**TASK DESCRIPTION**: Restate the records word for word, omitting nothing.

**ENTRIES SHOWN**:
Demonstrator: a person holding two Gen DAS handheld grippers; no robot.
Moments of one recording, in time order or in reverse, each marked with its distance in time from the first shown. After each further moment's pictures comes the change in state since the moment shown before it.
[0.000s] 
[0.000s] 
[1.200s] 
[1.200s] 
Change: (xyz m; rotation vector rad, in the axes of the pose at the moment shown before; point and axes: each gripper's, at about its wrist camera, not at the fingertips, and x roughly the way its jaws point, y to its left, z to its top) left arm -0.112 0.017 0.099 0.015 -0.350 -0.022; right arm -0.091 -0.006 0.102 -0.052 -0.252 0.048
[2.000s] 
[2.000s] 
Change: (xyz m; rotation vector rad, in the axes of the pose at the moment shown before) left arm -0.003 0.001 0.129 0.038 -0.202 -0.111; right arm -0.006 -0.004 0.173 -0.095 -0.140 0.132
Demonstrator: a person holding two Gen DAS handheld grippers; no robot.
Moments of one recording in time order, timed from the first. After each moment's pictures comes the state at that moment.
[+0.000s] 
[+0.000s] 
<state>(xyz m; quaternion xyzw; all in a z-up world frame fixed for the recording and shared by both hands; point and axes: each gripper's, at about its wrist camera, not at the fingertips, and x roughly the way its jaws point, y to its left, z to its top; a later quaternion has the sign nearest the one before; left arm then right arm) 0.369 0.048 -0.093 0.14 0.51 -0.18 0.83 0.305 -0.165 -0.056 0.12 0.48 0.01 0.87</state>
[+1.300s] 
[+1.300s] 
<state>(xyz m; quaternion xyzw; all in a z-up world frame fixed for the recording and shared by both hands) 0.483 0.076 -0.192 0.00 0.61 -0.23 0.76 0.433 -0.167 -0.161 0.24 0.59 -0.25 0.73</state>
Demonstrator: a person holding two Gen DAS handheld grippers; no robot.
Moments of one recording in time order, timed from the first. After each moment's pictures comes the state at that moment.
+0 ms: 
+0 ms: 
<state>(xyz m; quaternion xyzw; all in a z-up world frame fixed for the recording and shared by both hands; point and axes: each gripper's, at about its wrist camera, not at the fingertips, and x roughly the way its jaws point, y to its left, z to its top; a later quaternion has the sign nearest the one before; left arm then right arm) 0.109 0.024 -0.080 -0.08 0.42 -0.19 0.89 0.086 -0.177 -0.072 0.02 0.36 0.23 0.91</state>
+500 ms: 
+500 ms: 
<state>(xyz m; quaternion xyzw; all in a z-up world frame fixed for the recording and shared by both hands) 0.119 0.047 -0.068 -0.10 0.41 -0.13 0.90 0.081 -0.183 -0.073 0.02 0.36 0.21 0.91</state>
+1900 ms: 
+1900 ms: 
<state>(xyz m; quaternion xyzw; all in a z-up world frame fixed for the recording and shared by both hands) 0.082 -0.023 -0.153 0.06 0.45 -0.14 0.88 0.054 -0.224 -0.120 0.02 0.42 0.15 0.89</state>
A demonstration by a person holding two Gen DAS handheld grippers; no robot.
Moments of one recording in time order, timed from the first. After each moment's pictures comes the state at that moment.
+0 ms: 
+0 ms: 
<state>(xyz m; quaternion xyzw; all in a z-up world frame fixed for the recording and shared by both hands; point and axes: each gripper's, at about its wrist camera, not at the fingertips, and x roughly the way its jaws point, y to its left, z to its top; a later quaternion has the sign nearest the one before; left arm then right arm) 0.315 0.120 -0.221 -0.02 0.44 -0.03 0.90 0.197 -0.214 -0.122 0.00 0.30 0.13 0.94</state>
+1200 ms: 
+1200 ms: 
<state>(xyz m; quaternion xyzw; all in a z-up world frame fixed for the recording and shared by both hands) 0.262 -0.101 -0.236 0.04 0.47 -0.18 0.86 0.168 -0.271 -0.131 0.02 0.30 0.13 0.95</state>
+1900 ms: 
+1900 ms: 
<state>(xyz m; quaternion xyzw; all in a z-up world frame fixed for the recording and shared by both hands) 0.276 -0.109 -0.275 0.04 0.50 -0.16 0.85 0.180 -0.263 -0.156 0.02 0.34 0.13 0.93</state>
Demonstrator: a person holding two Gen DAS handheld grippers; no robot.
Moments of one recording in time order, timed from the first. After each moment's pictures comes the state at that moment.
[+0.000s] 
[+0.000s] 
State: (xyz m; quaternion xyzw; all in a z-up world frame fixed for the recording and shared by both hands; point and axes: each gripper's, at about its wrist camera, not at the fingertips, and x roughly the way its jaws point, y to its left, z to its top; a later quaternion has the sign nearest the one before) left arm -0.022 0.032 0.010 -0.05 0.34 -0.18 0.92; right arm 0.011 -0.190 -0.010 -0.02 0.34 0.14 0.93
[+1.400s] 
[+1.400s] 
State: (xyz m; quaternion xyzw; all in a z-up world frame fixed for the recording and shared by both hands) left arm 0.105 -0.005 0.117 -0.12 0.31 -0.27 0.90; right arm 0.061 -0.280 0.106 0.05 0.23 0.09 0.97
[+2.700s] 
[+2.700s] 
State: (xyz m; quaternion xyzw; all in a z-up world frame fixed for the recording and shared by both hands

**TASK RESPONSE**:
Demonstrator: a person holding two Gen DAS handheld grippers; no robot.
Moments of one recording, in time order or in reverse, each marked with its distance in time from the first shown. After each further moment's pictures comes the change in state since the moment shown before it.
[0.000s] 
[0.000s] 
[1.200s] 
[1.200s] 
Change: (xyz m; rotation vector rad, in the axes of the pose at the moment shown before; point and axes: each gripper's, at about its wrist camera, not at the fingertips, and x roughly the way its jaws point, y to its left, z to its top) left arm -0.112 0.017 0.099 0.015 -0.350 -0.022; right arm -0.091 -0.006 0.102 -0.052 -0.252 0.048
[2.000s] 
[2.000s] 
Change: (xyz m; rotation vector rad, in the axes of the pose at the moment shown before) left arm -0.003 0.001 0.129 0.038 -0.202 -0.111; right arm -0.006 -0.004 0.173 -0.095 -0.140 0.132
Demonstrator: a person holding two Gen DAS handheld grippers; no robot.
Moments of one recording in time order, timed from the first. After each moment's pictures comes the state at that moment.
[+0.000s] 
[+0.000s] 
<state>(xyz m; quaternion xyzw; all in a z-up world frame fixed for the recording and shared by both hands; point and axes: each gripper's, at about its wrist camera, not at the fingertips, and x roughly the way its jaws point, y to its left, z to its top; a later quaternion has the sign nearest the one before; left arm then right arm) 0.369 0.048 -0.093 0.14 0.51 -0.18 0.83 0.305 -0.165 -0.056 0.12 0.48 0.01 0.87</state>
[+1.300s] 
[+1.300s] 
<state>(xyz m; quaternion xyzw; all in a z-up world frame fixed for the recording and shared by both hands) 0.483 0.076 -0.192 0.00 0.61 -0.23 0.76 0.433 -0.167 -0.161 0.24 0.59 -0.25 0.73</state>
Demonstrator: a person holding two Gen DAS handheld grippers; no robot.
Moments of one recording in time order, timed from the first. After each moment's pictures comes the state at that moment.
+0 ms: 
+0 ms: 
<state>(xyz m; quaternion xyzw; all in a z-up world frame fixed for the recording and shared by both hands; point and axes: each gripper's, at about its wrist camera, not at the fingertips, and x roughly the way its jaws point, y to its left, z to its top; a later quaternion has the sign nearest the one before; left arm then right arm) 0.109 0.024 -0.080 -0.08 0.42 -0.19 0.89 0.086 -0.177 -0.072 0.02 0.36 0.23 0.91</state>
+500 ms: 
+500 ms: 
<state>(xyz m; quaternion xyzw; all in a z-up world frame fixed for the recording and shared by both hands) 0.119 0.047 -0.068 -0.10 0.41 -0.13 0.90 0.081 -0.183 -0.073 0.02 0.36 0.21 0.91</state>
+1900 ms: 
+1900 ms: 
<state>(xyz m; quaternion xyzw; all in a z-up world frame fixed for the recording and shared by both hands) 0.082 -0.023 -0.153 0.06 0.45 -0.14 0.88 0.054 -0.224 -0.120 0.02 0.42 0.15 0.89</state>
A demonstration by a person holding two Gen DAS handheld grippers; no robot.
Moments of one recording in time order, timed from the first. After each moment's pictures comes the state at that moment.
+0 ms: 
+0 ms: 
<state>(xyz m; quaternion xyzw; all in a z-up world frame fixed for the recording and shared by both hands; point and axes: each gripper's, at about its wrist camera, not at the fingertips, and x roughly the way its jaws point, y to its left, z to its top; a later quaternion has the sign nearest the one before; left arm then right arm) 0.315 0.120 -0.221 -0.02 0.44 -0.03 0.90 0.197 -0.214 -0.122 0.00 0.30 0.13 0.94</state>
+1200 ms: 
+1200 ms: 
<state>(xyz m; quaternion xyzw; all in a z-up world frame fixed for the recording and shared by both hands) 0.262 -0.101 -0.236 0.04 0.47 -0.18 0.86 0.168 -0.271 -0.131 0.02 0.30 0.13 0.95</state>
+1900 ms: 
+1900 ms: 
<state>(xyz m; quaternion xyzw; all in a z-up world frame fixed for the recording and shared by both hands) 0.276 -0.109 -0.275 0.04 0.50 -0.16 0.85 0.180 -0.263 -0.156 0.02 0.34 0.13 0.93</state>
Demonstrator: a person holding two Gen DAS handheld grippers; no robot.
Moments of one recording in time order, timed from the first. After each moment's pictures comes the state at that moment.
[+0.000s] 
[+0.000s] 
State: (xyz m; quaternion xyzw; all in a z-up world frame fixed for the recording and shared by both hands; point and axes: each gripper's, at about its wrist camera, not at the fingertips, and x roughly the way its jaws point, y to its left, z to its top; a later quaternion has the sign nearest the one before) left arm -0.022 0.032 0.010 -0.05 0.34 -0.18 0.92; right arm 0.011 -0.190 -0.010 -0.02 0.34 0.14 0.93
[+1.400s] 
[+1.400s] 
State: (xyz m; quaternion xyzw; all in a z-up world frame fixed for the recording and shared by both hands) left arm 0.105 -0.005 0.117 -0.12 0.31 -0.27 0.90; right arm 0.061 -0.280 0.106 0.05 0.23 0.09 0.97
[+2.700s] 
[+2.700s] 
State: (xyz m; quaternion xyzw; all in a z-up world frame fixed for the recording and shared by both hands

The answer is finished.